In our last point we consider political conflict in a region as a determinant of U5M rates (5). A study based in South Sudan discussed the effect of conflict-related health inequities and inequitable conditions of daily living on U5M (5). Healthcare service delivery becomes a challenge in regions where violence and conflict remain (5). Furthermore, in the region of South Sudan, where conflict and displacement persists, children in urban areas were at greater risk of dying before their fifth birthday, than those living in rural areas (5).

We agree with the fact that HDSS sites are an important and comprehensive tool for monitoring child mortality and influencing policies related to child mortality. However, the geographical variation in the factors associated with mortality should not be confined to only risk and protective factors as highlighted in this paper (1). We suggest that the variations should also consider factors such as political conflict, displacement and urban rural disparities.

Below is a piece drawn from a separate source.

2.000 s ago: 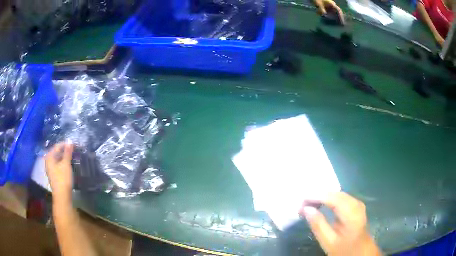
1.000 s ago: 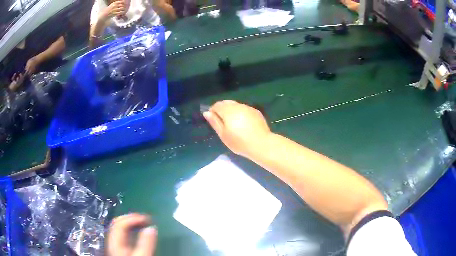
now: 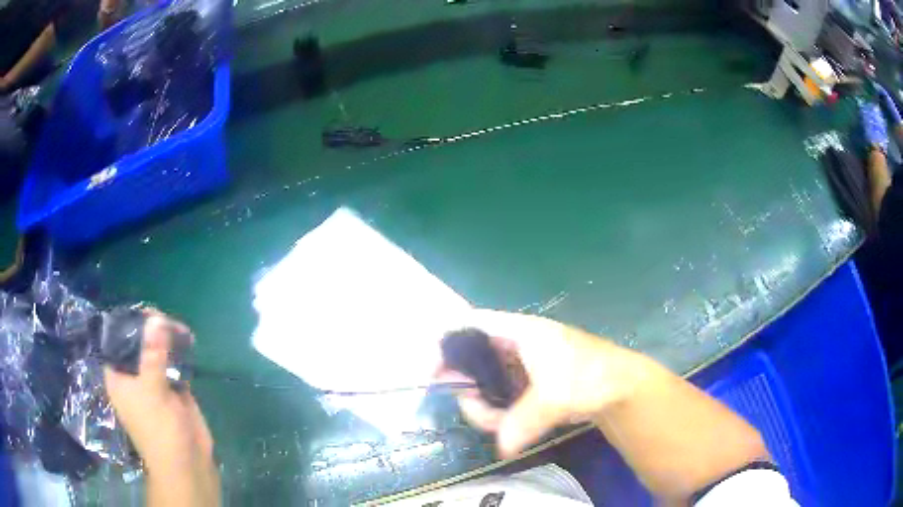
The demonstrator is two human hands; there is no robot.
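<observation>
My right hand (image 3: 545, 371) holds a dark coiled cable bundle (image 3: 485, 364) between thumb and fingers, over the lower right of the bright white stack (image 3: 347, 297). My left hand (image 3: 158, 381), blurred, holds a dark block (image 3: 124, 339), which looks like a power adapter, at the left beside the heap of bagged adapters (image 3: 50, 371). A thin dark cord runs between the two hands across the front of the white stack. The plug end of the cord cannot be made out.
A blue crate (image 3: 149, 193) with bagged goods stands at the upper left. Loose dark adapters (image 3: 351, 136) lie on the green surface farther back. A second blue bin (image 3: 792, 396) is at the lower right. Parts of other people show at the upper left and right edge.
My right hand has come back from the far strip to the stack and now holds a cable bundle. My left hand has taken hold of a dark block. The view has turned right.
</observation>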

The implications for future research point to the need for an inclusion of all countries in SSA rather than selected countries that cluster on the east and west of SSA. We have highlighted the importance of considering underlying determinants of conflict and disparities, when analysing the relationship between under five mortality rates and geospatial variables.

Reference List:
1. Utazi CE, Sahu SK, Atkinson PM, Tejedor-Garavito N, Lloyd CT, Tatem AJ. Geographic coverage of demographic surveillance systems for characterising the drivers of childhood mortality in sub-Saharan Africa. BMJ Global Health. 2018;3(2).

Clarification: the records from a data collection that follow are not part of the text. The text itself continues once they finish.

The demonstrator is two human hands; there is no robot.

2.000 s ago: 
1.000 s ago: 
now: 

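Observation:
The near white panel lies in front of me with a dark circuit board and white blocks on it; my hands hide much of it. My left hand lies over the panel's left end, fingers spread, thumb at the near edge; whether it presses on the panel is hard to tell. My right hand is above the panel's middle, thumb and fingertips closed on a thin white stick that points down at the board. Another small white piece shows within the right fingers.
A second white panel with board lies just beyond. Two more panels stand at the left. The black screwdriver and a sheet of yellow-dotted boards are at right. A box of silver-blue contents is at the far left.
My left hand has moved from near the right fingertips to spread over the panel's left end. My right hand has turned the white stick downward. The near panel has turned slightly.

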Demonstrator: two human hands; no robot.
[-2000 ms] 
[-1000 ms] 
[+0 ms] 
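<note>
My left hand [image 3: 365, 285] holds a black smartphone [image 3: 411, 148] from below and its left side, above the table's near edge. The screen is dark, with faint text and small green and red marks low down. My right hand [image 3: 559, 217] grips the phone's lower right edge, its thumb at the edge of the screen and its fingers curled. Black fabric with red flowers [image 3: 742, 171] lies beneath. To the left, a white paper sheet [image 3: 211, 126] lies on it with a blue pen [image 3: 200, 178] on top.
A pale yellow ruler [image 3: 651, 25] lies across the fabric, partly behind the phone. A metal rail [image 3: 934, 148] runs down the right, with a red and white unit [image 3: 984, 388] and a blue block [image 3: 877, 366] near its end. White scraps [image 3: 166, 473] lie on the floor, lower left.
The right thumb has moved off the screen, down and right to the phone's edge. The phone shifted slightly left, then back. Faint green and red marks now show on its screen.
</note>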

2. Cooper RS, Osotimehin B, Kaufman JS, Forrester T. Disease burden in sub-Saharan Africa: what should we conclude in the absence of data? The Lancet. 1998;351(9097):208-10.
3. Mulholland E, Smith L, Carneiro I, Becher H, Lehmann D. Equity and child-survival strategies. Bulletin of the World Health Organization. 2008;86:399-407.
4. Beatriz ED, Molnar BE, Griffith JL, Salhi C. Urban-rural disparity and urban population growth: A multilevel analysis of under-5 mortality in 30 sub-Saharan African countries. Health & place. 2018;52:196-204.
5. Mugo NS, Agho KE, Zwi AB, Damundu EY, Dibley MJ. Determinants of neonatal, infant and under-five mortality in a war-affected country: analysis of the 2010 Household Health Survey in South Sudan. BMJ Global Health. 2018;3(1).